*RAW DATA*
━━━
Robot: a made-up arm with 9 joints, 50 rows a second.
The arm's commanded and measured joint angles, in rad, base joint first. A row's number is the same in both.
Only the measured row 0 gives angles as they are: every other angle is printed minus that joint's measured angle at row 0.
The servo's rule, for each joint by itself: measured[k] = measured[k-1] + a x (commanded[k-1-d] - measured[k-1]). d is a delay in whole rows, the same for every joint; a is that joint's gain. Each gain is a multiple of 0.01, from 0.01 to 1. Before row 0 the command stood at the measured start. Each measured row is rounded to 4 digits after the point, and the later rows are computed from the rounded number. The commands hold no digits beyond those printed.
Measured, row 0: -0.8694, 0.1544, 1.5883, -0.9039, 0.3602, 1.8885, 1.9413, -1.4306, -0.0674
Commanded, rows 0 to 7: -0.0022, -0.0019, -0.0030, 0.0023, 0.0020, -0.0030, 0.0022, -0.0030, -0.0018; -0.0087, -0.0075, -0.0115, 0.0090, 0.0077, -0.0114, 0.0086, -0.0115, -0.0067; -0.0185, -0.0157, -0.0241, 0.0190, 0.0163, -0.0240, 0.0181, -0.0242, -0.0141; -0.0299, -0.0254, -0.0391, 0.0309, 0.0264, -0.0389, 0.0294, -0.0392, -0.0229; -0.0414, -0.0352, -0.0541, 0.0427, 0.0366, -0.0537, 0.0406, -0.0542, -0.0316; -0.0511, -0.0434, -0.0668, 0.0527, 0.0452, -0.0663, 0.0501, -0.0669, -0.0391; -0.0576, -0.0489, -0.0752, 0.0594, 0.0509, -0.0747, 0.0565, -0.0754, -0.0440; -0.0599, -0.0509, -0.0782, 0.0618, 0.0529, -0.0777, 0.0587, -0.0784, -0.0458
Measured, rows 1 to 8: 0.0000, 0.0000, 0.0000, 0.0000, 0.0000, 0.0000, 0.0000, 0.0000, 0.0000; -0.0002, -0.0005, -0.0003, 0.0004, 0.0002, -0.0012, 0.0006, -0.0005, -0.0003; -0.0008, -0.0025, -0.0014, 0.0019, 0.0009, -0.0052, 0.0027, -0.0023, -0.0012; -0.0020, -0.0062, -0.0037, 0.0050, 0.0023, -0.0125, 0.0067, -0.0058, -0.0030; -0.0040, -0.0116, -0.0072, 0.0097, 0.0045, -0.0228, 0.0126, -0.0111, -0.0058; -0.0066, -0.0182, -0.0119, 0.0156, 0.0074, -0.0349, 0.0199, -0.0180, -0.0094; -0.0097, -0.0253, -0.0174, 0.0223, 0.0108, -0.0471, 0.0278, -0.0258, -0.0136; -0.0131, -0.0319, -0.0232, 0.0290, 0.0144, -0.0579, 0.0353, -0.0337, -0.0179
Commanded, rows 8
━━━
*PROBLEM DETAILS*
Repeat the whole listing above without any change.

*TASK RESPONSE*
Robot: a made-up arm with 9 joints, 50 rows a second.
The arm's commanded and measured joint angles, in rad, base joint first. A row's number is the same in both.
Only the measured row 0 gives angles as they are: every other angle is printed minus that joint's measured angle at row 0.
The servo's rule, for each joint by itself: measured[k] = measured[k-1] + a x (commanded[k-1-d] - measured[k-1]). d is a delay in whole rows, the same for every joint; a is that joint's gain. Each gain is a multiple of 0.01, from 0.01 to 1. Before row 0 the command stood at the measured start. Each measured row is rounded to 4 digits after the point, and the later rows are computed from the rounded number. The commands hold no digits beyond those printed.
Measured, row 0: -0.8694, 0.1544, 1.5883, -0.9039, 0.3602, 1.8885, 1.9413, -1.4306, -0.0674
Commanded, rows 0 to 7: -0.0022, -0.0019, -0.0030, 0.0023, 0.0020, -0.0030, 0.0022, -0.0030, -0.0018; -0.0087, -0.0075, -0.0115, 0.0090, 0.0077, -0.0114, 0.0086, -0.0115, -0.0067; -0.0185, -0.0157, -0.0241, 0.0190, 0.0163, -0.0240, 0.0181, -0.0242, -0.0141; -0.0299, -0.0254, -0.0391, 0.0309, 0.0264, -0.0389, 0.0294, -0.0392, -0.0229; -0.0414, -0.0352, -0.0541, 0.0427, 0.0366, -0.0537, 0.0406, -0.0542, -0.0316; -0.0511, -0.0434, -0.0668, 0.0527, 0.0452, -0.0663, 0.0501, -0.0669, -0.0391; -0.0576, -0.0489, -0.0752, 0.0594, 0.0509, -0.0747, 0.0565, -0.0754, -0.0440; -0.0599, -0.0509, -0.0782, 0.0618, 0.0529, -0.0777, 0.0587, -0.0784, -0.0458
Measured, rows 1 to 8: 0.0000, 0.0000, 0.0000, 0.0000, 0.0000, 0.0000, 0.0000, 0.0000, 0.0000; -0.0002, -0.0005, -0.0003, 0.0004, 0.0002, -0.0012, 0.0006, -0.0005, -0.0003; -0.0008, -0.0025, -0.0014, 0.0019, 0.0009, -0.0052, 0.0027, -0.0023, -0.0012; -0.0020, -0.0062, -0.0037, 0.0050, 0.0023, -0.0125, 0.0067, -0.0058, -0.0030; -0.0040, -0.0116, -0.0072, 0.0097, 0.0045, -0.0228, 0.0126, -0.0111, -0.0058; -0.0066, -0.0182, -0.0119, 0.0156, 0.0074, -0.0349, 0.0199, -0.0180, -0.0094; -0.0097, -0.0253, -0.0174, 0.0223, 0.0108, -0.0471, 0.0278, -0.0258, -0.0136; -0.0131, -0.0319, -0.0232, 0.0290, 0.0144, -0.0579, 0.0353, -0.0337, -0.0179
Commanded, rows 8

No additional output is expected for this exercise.